**TASK INSTRUCTIONS**
Keep the text of the data exactly as it is and omit each picture from the copy.

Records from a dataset
········

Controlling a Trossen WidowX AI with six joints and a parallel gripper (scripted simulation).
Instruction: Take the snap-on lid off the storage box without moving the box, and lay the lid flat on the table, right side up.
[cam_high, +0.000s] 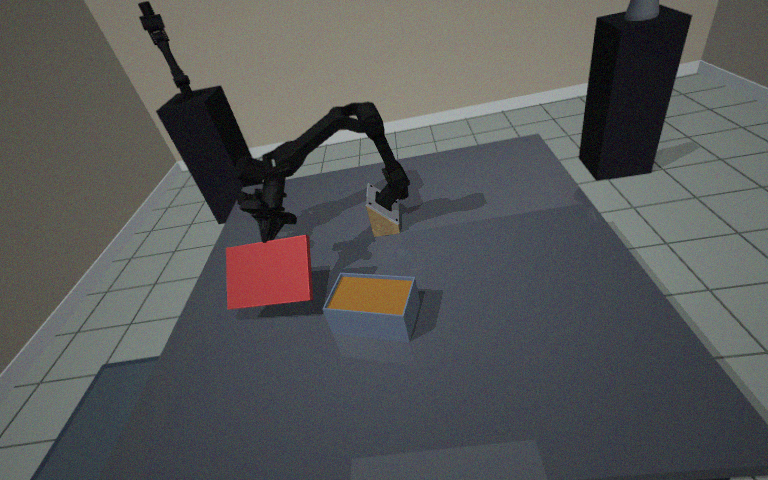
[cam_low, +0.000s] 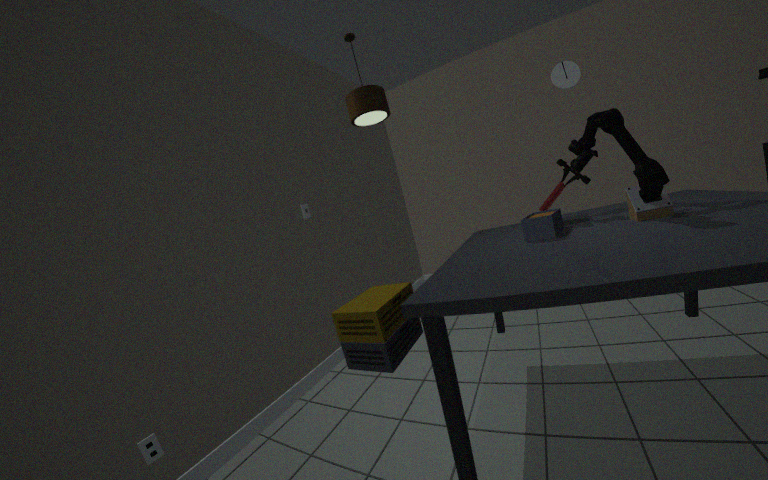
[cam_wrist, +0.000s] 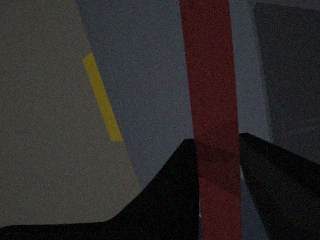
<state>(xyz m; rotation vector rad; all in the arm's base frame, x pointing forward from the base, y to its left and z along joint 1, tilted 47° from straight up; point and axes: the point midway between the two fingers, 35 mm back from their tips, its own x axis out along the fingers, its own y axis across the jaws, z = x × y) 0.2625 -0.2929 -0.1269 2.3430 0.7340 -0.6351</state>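
My gripper tip is 6 cm short of the red lid and 5 cm above it. Round my gripper tip: storage box 27 cm to the left, 14 cm below, 14 cm ahead.
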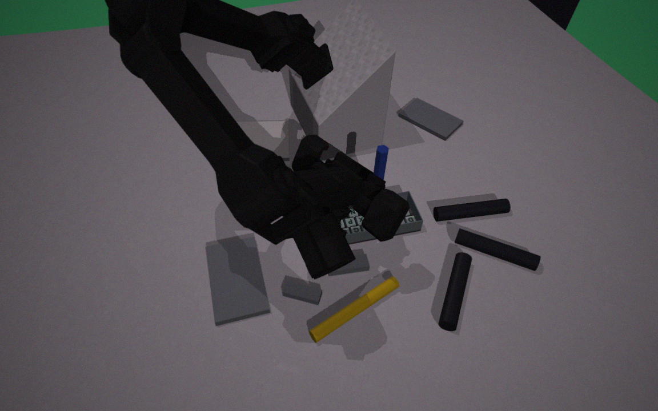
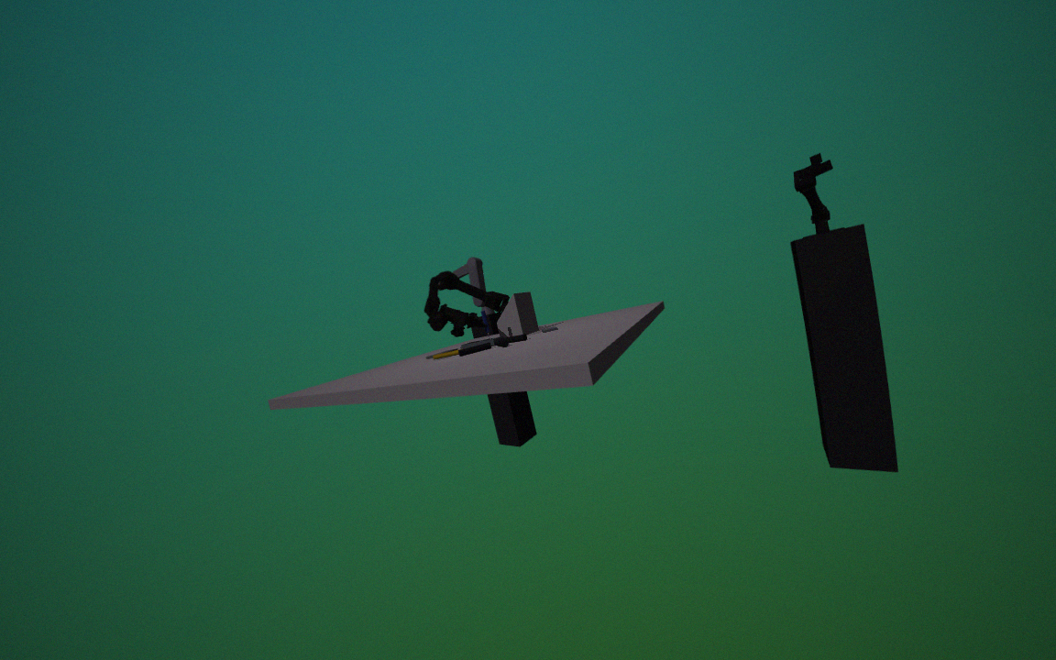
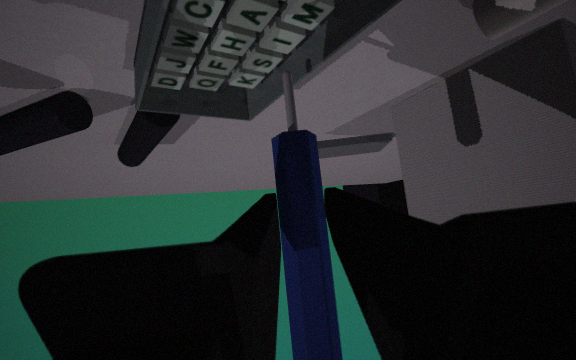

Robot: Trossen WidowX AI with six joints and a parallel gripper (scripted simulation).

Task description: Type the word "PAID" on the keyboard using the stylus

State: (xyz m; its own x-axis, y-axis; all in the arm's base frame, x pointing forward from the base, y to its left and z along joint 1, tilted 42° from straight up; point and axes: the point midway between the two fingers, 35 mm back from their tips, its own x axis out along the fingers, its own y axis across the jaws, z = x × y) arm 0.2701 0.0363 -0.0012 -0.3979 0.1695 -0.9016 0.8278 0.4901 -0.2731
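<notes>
Now: gripper tip 70 mm past the pale cylinder, 100 mm to the left of it and 70 mm above it. The rest, counted from my gripper tip: stylus (10 mm below); then yellow cylinder (170 mm ahead, 70 mm to the right, 70 mm below); then grey slab (210 mm behind, 170 mm to the left, 80 mm below).
</notes>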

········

**RESPONSE BELOW**
Controlling a Trossen WidowX AI with six joints and a parallel gripper (scripted simulation).
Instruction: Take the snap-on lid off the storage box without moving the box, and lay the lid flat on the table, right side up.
[cam_high, +0.000s] 
[cam_low, +0.000s] 
[cam_wrist, +0.000s] 
<state>(xyz m; rotation vector rad; all in the arm's base frame, x pointing forward from the base, y to its left and z along joint 1, tilted 47° from straight up; point and axes: the point midway between the two fingers, 35 mm back from their tips, its own x axis out along the fingers, its own y axis across the jaws, z = x × y) 0.2625 -0.2929 -0.1269 2.3430 0.7340 -0.6351</state>
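My gripper tip is 6 cm short of the red lid and 5 cm above it. Round my gripper tip: storage box 27 cm to the left, 14 cm below, 14 cm ahead.
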
Robot: Trossen WidowX AI with six joints and a parallel gripper (scripted simulation).

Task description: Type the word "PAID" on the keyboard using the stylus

State: (xyz m; its own x-axis, y-axis; all in the arm's base frame, x pointing forward from the base, y to its left and z along joint 1, tilted 42° from straight up; point and axes: the point midway between the two fingers, 35 mm back from their tips, its own x axis out along the fingers, its own y axis across the jaws, z = x × y) arm 0.2701 0.0363 -0.0012 -0.3979 0.1695 -0.9016 0.8278 0.4901 -0.2731
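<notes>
Now: gripper tip 70 mm past the pale cylinder, 100 mm to the left of it and 70 mm above it. The rest, counted from my gripper tip: stylus (10 mm below); then yellow cylinder (170 mm ahead, 70 mm to the right, 70 mm below); then grey slab (210 mm behind, 170 mm to the left, 80 mm below).
</notes>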

The exercise is done now.